1) Field of the Disclosure
The disclosure relates generally to modal analysis assemblies, systems and methods, and more particularly, to a modal impact testing assembly, system and method for testing a rotating element at operational speeds.
2) Description of Related Art
Modal analysis is often used to test and analyze equipment and machinery used in the manufacture of structures and component parts in the aerospace, automotive, and structural engineering and design industries, as well as other industries. Modal analysis includes modal testing of a mechanical structure, which involves acquiring, measuring and analyzing dynamic characteristics of the mechanical structure when excited by an input. For example, modal testing may be used to determine the natural mode shapes and frequencies of a mechanical structure during free vibration in order to assess the potential for structural dynamic issues, such as fatigue, vibration and noise.
A known system and method of modal testing includes modal impact testing, such as impact hammer testing. Impact hammer testing uses a hammer device with a load cell to measure the force of an impact on a test structure. Impact hammer testing has been used to perform modal impact testing of rotating elements, such as spindles, of rotating cutting machines used for machining metallic fittings or other component parts, or of other machining tool devices. Such impact hammer testing may be used to determine precise operational behavior and operating parameters of the rotating cutting machines or other machining tool devices. The impact hammer testing of the rotating elements, such as the spindles, typically involves an operator manually impacting a stationary spindle with a hand-held, impact hammer and using an accelerometer to provide a response signal.
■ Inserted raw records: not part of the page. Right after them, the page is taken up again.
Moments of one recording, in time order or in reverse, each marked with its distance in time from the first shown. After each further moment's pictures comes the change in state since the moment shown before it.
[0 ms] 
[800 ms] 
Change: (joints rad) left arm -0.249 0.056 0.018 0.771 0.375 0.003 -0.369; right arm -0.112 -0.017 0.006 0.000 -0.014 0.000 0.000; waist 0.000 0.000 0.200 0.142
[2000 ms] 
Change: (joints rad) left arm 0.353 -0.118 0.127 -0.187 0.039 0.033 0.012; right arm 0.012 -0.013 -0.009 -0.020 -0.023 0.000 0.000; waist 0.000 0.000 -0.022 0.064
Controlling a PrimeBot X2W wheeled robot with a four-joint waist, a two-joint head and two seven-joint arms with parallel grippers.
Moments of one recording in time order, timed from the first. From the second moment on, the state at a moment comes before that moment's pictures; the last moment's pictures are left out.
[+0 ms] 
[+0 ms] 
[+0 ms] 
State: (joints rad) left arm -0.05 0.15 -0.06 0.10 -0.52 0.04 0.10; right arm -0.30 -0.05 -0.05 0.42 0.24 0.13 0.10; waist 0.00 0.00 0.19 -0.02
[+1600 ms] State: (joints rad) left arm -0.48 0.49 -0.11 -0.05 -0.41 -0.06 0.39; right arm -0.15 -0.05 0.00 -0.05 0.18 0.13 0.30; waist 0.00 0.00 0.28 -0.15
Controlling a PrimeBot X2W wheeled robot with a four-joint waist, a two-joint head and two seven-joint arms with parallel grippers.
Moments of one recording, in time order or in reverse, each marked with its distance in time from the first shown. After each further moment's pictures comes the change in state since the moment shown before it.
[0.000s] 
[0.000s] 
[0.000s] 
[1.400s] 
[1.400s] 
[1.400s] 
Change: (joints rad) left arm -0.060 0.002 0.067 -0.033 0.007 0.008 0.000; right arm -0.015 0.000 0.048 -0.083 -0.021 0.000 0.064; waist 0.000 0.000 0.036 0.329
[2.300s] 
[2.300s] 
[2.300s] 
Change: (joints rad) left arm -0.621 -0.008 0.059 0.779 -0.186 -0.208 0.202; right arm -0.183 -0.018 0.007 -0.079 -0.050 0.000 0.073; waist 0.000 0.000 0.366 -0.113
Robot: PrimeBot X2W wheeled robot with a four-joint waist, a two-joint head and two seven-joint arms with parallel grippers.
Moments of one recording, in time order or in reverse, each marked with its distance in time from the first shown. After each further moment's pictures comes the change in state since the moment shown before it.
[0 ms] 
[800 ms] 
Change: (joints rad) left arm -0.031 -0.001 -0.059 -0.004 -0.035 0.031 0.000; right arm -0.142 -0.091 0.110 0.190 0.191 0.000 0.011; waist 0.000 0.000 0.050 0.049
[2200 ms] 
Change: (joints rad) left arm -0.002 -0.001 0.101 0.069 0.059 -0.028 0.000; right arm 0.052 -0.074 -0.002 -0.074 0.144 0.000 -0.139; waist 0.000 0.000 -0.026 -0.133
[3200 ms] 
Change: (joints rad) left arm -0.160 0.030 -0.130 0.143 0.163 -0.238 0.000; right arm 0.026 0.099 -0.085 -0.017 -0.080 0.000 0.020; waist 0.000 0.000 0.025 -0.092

However, in order to operate successfully at elevated speeds, certain spindles may change their bearing preload values depending on their speed of rotation. As used herein, “bearing preload value” means the amount of load placed on rolling elements or ball bearings in the spindle that enable the spindle to rotate, before the application of any external loads. Such change in bearing preload values may alter the outcome of the modal impact testing. This may, in turn, hinder the determination of accurate operational behavior and operating parameters of the rotating cutting machines or other machining tool devices undergoing modal impact testing. Previously, even with the old impact hammer testing, weeks and months of test manufacturing and production runs are needed to properly characterize static and dynamic manufacturing performance of operationally rotating spindles.
Thus, for such spindles, in order to obtain accurate operational behavior and operating parameters of the rotating cutting machines or other machining tool devices undergoing modal impact testing, a system or method of modal impact testing is needed that is performed while the spindle is rotating at operational speeds. However, manually impacting a rotating spindle requires that the operator be in close proximity to the rotating spindle and the rotating cutting machine during the modal impact testing. This may result in increased risk to the operator. Moreover, if an accelerometer is used in the modal impact testing, such accelerometer typically requires the use of connector elements, such as wires, to be connected between the accelerometer and the spindle. However, it may be difficult, if not impossible, to attach connector elements, such as wires, to a rotating spindle.
Accordingly, there is a need in the art for an improved modal impact testing assembly, system and method for modal impact testing of a rotating test element at operational speeds that provides advantages over known assemblies, systems and methods.